#### WHAT NEEDS TO BE DONE
This exercise asks for every record to be output again exactly.

#### DATASET RECORDS
####################
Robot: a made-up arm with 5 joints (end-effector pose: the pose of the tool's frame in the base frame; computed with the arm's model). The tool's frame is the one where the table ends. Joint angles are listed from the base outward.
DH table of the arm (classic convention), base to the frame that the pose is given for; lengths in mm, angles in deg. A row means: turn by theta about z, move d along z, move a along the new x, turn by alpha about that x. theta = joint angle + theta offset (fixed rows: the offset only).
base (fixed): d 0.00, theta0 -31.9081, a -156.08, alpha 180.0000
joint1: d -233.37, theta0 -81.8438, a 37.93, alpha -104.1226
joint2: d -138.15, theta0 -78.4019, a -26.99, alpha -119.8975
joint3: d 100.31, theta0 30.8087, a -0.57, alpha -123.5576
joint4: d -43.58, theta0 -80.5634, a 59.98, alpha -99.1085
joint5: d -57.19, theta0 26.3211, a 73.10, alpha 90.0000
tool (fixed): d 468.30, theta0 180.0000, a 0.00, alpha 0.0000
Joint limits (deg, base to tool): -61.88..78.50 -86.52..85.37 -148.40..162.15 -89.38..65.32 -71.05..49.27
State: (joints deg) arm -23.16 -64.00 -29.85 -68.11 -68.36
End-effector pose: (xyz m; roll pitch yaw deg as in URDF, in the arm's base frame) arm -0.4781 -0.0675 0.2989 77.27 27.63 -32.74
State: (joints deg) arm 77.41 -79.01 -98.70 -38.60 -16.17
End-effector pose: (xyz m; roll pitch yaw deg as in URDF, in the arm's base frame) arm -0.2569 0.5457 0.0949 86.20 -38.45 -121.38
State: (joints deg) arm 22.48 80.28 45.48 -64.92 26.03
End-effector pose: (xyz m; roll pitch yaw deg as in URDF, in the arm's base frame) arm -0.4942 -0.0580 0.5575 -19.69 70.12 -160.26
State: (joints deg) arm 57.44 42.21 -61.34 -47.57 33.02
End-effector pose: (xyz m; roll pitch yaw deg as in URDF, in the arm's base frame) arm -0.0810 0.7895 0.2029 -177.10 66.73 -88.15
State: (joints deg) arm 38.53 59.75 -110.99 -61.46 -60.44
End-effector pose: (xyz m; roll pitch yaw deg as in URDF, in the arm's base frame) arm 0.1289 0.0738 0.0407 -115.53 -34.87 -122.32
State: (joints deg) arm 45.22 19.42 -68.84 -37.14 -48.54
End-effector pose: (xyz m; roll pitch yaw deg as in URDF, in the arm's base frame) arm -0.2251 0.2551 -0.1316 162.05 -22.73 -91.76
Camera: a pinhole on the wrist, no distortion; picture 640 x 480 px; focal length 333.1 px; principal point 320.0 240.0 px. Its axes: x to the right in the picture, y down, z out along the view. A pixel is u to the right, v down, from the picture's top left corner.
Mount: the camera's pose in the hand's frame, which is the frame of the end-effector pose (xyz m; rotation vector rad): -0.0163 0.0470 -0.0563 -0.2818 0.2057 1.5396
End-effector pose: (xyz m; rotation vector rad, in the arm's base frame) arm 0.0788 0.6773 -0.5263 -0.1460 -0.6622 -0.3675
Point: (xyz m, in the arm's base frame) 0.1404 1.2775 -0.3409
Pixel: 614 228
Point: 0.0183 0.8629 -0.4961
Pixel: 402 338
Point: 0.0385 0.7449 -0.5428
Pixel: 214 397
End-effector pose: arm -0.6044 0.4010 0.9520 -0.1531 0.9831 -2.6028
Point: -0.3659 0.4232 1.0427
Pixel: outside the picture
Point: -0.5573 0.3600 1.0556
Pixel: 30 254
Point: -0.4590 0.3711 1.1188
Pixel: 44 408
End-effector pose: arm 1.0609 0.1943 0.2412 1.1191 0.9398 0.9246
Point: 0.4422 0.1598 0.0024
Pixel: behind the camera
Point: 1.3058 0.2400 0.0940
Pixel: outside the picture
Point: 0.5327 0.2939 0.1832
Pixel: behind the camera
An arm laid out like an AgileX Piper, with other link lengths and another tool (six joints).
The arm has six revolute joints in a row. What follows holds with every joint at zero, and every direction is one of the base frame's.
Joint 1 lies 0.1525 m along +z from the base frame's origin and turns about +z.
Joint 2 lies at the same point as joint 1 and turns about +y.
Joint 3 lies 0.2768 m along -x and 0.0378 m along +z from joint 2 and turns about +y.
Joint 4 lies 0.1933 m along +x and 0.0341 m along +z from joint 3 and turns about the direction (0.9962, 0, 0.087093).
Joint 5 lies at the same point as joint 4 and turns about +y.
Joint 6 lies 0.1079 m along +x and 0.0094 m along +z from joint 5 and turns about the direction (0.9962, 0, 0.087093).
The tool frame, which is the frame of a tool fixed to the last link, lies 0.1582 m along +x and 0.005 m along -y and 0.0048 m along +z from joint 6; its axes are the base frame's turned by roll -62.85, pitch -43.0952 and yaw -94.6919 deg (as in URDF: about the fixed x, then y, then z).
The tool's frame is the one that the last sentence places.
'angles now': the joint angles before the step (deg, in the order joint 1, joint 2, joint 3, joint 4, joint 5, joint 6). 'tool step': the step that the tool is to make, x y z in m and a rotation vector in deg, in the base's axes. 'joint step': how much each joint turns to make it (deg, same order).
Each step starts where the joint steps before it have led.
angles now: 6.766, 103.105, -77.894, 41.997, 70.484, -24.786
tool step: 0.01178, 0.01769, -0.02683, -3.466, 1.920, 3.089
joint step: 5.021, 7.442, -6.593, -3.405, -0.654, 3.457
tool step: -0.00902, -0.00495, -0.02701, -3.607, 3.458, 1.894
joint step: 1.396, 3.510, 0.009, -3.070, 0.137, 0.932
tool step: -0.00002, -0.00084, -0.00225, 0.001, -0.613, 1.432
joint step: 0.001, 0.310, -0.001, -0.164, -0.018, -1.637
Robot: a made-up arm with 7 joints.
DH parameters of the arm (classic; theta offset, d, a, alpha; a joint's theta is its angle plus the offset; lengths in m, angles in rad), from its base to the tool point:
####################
#### EXPECTED OUTPUT
Robot: a made-up arm with 5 joints (end-effector pose: the pose of the tool's frame in the base frame; computed with the arm's model). The tool's frame is the one where the table ends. Joint angles are listed from the base outward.
DH table of the arm (classic convention), base to the frame that the pose is given for; lengths in mm, angles in deg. A row means: turn by theta about z, move d along z, move a along the new x, turn by alpha about that x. theta = joint angle + theta offset (fixed rows: the offset only).
base (fixed): d 0.00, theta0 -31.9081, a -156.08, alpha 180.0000
joint1: d -233.37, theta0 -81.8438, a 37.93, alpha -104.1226
joint2: d -138.15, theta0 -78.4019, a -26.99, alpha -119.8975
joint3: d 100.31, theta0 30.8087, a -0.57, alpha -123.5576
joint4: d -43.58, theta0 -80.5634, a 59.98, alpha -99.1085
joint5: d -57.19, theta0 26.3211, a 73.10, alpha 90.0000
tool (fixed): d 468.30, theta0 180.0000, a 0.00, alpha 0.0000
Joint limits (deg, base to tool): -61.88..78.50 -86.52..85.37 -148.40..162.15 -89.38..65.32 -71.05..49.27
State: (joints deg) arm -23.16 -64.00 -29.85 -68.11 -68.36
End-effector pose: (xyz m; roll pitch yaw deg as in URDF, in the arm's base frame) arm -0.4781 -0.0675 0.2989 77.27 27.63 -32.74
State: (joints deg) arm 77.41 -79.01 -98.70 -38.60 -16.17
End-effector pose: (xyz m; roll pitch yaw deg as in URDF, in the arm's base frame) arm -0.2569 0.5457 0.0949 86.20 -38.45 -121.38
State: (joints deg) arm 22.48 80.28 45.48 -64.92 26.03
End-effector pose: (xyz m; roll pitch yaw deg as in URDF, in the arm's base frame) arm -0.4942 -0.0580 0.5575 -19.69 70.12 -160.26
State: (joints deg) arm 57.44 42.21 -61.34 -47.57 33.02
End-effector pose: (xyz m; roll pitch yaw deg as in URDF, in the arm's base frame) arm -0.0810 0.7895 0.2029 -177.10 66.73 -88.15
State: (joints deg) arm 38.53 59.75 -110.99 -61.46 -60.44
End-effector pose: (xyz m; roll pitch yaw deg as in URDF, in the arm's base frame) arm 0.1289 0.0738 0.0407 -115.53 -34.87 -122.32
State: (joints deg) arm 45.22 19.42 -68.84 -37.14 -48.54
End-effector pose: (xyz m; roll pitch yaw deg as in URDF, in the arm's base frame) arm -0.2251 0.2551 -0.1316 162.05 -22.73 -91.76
Camera: a pinhole on the wrist, no distortion; picture 640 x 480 px; focal length 333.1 px; principal point 320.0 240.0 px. Its axes: x to the right in the picture, y down, z out along the view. A pixel is u to the right, v down, from the picture's top left corner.
Mount: the camera's pose in the hand's frame, which is the frame of the end-effector pose (xyz m; rotation vector rad): -0.0163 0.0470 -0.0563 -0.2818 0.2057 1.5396
End-effector pose: (xyz m; rotation vector rad, in the arm's base frame) arm 0.0788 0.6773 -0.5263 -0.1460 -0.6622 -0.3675
Point: (xyz m, in the arm's base frame) 0.1404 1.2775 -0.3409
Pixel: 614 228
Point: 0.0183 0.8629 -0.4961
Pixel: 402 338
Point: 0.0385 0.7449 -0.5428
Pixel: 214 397
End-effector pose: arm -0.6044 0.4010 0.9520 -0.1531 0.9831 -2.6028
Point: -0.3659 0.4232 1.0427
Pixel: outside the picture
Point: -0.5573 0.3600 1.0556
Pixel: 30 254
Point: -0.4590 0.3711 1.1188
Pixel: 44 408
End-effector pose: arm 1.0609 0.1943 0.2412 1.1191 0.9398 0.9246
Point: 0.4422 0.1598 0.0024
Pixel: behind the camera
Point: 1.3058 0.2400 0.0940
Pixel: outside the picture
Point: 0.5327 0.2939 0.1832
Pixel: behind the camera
An arm laid out like an AgileX Piper, with other link lengths and another tool (six joints).
The arm has six revolute joints in a row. What follows holds with every joint at zero, and every direction is one of the base frame's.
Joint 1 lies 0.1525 m along +z from the base frame's origin and turns about +z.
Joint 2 lies at the same point as joint 1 and turns about +y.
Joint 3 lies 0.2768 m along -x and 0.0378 m along +z from joint 2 and turns about +y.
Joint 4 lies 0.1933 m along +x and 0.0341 m along +z from joint 3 and turns about the direction (0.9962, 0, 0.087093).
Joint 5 lies at the same point as joint 4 and turns about +y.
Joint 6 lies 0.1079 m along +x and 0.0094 m along +z from joint 5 and turns about the direction (0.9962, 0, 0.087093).
The tool frame, which is the frame of a tool fixed to the last link, lies 0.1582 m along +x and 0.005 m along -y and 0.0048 m along +z from joint 6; its axes are the base frame's turned by roll -62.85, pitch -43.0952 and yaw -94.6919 deg (as in URDF: about the fixed x, then y, then z).
The tool's frame is the one that the last sentence places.
'angles now': the joint angles before the step (deg, in the order joint 1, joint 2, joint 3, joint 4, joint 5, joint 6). 'tool step': the step that the tool is to make, x y z in m and a rotation vector in deg, in the base's axes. 'joint step': how much each joint turns to make it (deg, same order).
Each step starts where the joint steps before it have led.
angles now: 6.766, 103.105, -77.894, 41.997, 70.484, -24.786
tool step: 0.01178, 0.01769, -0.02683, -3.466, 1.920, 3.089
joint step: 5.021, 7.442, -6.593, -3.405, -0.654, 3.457
tool step: -0.00902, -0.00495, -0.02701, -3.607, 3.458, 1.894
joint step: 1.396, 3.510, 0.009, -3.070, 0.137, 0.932
tool step: -0.00002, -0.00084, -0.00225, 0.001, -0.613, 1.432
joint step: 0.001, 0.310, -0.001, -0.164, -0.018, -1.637
Robot: a made-up arm with 7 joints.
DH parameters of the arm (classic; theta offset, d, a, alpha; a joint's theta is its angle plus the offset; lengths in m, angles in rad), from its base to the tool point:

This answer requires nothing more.